Despite migraine’s widespread prevalence, the pathophysiological mechanisms that trigger episodes are still poorly understood and a subject of scholarly controversy. Researchers identify directions for future research that may shed light on whether the problem originated in the periphery or the center, and we discuss the most compelling evidence in favor of each scenario.

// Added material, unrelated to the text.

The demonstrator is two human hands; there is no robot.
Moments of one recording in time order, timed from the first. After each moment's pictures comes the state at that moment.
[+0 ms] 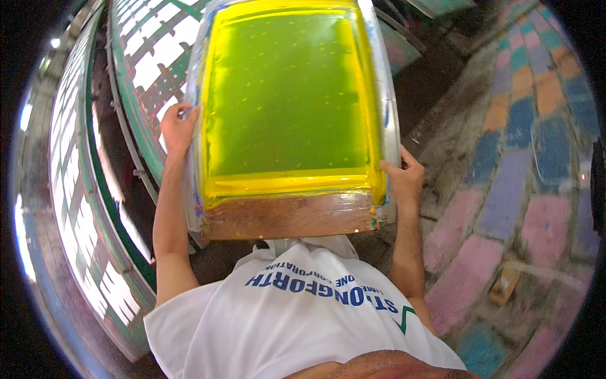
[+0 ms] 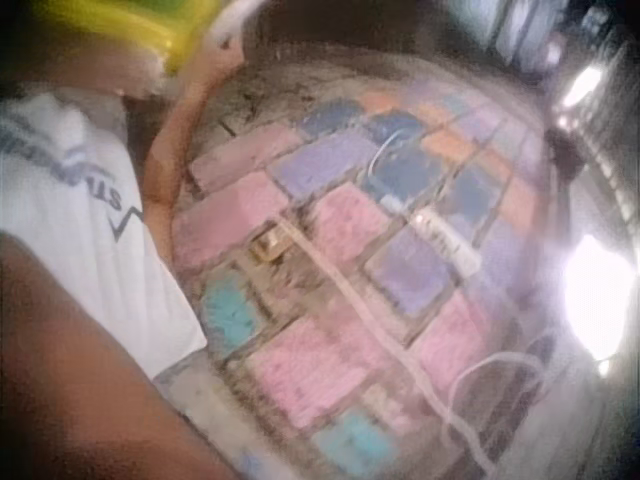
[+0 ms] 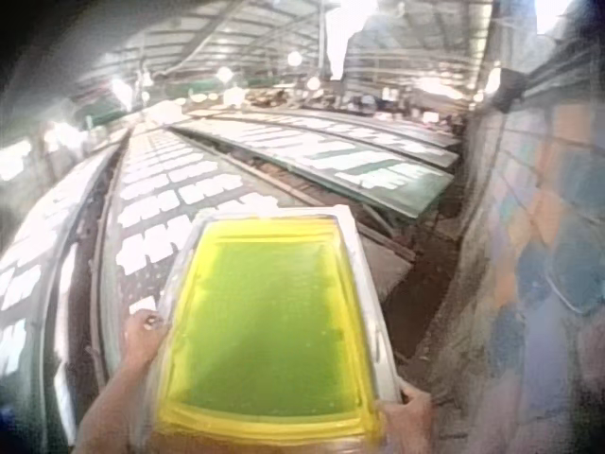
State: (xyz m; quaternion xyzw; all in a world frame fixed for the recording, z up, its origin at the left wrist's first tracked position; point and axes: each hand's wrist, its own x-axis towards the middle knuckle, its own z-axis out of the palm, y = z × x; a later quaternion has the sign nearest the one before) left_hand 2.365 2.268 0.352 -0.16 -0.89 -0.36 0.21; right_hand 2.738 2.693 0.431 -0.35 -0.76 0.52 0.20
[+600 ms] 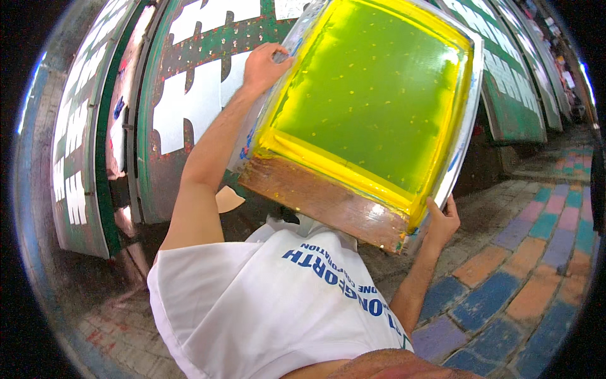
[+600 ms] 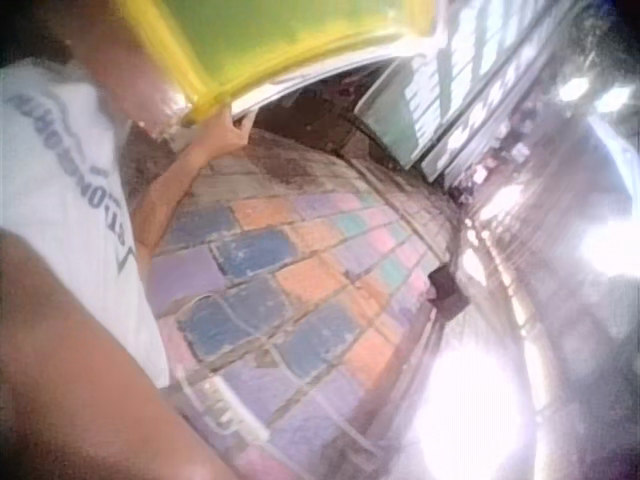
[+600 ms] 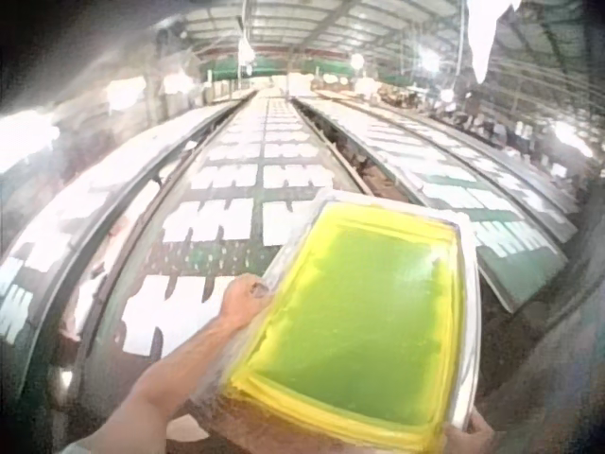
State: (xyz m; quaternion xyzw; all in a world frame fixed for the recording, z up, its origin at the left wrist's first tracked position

The trigeminovascular system, which includes the trigeminal nerve and its axonal projections to the cerebral blood vessels, is thought to have a role in the etiology of migraine. There is no doubt that both peripheral and central mechanisms contribute to migraine pathophysiology; however, how the activation phase of an attack begins remains unclear. Sensitization of perivascular sensory afferents early on in a migraine attack is evidence supporting a peripheral origin of attacks, meaning that the onset of symptoms occurs outside of the blood-brain barrier. Prodromal symptoms, migraine aura, and early and ongoing activation of central nervous system components all point to a central origin for migraines.
Input from peripheral nociceptive receptors is required for pain transmission, and cerebral activity is essential for the experience of pain, suggesting that both peripheral and central mechanisms contribute to a migraine’s severity. Whether a peripheral or central location initiates a migraine attack has not been settled. In the near future, significant reasons needed to address this question may be provided by the increased focus on prodromal symptoms and on the constrion of a human model of migraine aura. There will be no final resolution to the discussion until then.